▸ **Task goal**
Work out how many lines below contain "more". Provide only the figure.

Stored items:
⁂

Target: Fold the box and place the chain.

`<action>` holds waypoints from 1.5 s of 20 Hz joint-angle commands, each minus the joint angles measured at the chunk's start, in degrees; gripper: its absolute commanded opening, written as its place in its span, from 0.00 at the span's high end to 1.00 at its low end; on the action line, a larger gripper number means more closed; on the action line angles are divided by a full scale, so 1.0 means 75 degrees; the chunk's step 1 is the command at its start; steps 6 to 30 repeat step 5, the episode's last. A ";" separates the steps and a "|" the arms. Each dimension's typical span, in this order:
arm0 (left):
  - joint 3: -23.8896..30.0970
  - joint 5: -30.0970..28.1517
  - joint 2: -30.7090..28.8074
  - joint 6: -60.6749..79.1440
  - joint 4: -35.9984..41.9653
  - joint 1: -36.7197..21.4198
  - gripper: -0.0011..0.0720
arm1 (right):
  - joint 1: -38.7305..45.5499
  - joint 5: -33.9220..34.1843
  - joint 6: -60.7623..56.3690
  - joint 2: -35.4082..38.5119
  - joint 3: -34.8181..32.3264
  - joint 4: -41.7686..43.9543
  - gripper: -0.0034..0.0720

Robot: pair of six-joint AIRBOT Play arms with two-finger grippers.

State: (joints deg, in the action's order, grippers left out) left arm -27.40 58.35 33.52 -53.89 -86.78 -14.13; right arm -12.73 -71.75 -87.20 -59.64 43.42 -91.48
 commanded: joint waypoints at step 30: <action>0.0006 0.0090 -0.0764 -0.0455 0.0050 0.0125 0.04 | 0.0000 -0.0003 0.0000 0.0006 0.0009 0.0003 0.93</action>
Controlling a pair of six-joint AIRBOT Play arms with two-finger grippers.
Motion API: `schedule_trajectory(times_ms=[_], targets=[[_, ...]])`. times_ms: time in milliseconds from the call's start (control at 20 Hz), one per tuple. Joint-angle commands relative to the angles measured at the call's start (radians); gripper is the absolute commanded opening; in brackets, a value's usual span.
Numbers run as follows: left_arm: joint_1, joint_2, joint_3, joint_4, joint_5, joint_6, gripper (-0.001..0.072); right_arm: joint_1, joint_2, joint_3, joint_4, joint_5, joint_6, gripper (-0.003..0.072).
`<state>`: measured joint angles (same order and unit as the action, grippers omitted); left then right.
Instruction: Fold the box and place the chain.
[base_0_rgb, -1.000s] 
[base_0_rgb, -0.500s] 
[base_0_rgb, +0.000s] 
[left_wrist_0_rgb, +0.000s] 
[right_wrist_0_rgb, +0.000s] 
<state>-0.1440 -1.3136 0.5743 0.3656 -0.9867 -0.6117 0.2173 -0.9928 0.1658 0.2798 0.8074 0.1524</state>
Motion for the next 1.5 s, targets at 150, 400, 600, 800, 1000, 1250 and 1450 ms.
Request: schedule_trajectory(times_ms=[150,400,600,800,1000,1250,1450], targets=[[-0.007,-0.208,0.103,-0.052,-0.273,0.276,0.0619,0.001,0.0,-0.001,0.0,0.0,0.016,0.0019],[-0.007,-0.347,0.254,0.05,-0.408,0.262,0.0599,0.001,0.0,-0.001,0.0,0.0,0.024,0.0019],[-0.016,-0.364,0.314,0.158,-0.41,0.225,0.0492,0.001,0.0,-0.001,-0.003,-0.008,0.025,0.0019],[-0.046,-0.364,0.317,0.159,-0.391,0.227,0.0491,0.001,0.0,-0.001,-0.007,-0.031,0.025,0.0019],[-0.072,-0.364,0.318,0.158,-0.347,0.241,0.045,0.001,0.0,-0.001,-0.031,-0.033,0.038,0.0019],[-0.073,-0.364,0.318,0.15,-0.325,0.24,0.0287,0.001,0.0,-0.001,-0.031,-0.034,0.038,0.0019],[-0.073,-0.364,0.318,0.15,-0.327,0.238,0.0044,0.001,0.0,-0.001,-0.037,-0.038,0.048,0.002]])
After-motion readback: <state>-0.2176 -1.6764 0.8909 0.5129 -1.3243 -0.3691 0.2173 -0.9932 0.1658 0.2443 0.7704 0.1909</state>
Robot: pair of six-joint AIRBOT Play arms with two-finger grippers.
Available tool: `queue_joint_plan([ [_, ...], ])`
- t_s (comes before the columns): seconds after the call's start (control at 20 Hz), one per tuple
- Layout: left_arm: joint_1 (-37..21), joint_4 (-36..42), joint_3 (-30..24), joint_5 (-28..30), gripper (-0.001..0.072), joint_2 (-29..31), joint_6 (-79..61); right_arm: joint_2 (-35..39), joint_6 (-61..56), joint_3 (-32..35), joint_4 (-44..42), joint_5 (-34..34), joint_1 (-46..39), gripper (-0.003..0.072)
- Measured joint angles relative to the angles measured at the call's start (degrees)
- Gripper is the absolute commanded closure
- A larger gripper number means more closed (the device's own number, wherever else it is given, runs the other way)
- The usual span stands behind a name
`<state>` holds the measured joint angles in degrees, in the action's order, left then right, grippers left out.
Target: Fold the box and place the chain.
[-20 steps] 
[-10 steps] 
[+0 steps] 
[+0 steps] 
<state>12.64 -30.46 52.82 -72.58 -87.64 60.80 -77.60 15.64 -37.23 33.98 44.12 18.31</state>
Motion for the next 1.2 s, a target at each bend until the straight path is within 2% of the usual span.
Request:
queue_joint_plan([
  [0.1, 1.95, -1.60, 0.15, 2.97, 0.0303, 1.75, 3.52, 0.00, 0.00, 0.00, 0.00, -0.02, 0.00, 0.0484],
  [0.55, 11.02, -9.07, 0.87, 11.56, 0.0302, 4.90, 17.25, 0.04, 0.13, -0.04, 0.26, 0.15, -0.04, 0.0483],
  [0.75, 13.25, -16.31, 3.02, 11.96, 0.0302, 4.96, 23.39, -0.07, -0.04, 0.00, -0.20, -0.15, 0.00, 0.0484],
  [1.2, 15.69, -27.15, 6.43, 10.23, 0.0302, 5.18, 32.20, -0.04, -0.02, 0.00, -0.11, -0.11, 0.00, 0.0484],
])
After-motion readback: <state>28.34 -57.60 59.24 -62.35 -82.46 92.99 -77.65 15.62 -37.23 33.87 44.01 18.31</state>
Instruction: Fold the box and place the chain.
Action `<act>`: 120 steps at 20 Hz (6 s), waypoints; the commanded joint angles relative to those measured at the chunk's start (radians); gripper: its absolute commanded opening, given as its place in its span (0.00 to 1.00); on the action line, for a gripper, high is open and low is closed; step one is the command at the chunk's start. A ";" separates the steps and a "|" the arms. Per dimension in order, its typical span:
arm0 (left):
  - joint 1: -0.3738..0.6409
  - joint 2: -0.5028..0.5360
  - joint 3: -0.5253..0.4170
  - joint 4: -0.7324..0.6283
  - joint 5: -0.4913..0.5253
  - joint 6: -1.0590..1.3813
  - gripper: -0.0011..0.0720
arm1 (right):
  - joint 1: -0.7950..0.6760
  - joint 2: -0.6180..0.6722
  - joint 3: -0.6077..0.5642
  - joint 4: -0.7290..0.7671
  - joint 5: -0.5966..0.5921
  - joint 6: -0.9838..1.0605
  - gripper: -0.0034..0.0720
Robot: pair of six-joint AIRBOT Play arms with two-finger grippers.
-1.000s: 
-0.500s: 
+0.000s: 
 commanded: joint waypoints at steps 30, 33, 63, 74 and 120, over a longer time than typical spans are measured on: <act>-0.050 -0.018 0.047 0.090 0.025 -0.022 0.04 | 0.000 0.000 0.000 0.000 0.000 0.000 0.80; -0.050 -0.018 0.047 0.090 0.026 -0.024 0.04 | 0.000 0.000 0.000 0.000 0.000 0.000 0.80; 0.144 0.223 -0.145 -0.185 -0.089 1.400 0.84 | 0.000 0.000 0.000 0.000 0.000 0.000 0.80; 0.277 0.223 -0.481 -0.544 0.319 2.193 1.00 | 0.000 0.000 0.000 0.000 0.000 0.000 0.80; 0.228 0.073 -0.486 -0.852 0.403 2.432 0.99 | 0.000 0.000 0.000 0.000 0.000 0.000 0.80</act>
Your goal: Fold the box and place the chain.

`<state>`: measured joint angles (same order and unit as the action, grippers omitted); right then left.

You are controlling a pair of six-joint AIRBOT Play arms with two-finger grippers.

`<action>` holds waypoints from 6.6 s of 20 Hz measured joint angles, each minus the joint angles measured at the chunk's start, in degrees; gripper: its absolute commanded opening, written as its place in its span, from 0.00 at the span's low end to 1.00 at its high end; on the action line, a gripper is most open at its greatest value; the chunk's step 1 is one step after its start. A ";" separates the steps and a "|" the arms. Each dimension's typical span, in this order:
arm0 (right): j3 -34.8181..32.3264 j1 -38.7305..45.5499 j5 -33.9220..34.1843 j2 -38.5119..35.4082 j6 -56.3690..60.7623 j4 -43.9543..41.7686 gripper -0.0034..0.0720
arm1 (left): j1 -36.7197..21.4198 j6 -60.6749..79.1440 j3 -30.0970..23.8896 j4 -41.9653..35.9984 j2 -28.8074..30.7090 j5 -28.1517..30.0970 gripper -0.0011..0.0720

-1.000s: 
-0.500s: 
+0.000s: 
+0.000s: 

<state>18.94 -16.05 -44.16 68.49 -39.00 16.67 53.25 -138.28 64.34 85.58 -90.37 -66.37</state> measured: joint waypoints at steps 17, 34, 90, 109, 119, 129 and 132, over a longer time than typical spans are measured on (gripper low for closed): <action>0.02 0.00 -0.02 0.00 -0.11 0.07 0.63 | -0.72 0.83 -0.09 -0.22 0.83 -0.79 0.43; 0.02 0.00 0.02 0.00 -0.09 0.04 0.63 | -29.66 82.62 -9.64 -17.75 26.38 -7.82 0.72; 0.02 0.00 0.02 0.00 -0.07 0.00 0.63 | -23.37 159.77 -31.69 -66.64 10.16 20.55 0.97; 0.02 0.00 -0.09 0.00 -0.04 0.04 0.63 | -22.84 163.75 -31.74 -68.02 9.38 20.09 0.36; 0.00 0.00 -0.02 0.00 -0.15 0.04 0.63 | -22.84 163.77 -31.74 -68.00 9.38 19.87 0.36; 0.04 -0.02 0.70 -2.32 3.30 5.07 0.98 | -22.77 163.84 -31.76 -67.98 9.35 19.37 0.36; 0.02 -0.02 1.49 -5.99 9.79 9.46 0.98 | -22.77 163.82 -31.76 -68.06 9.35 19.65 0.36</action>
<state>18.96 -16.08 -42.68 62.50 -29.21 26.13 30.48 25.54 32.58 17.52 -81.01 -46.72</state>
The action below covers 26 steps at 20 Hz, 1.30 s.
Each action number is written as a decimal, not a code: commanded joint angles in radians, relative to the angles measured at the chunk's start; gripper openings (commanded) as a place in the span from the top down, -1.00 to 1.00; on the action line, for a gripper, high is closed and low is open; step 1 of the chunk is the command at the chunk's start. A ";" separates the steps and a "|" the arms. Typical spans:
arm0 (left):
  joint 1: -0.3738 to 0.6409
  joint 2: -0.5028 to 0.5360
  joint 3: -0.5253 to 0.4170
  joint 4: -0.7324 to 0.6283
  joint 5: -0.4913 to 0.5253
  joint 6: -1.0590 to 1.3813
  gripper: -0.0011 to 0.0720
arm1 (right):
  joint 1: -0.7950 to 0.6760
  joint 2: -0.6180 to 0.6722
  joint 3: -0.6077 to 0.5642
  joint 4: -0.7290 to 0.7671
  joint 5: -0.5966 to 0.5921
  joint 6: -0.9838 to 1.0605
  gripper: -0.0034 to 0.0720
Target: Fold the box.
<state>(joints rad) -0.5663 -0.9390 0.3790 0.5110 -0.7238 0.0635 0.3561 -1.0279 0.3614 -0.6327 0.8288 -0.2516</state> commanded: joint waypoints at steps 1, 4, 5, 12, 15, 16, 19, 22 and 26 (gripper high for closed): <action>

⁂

▸ **Expected answer**
2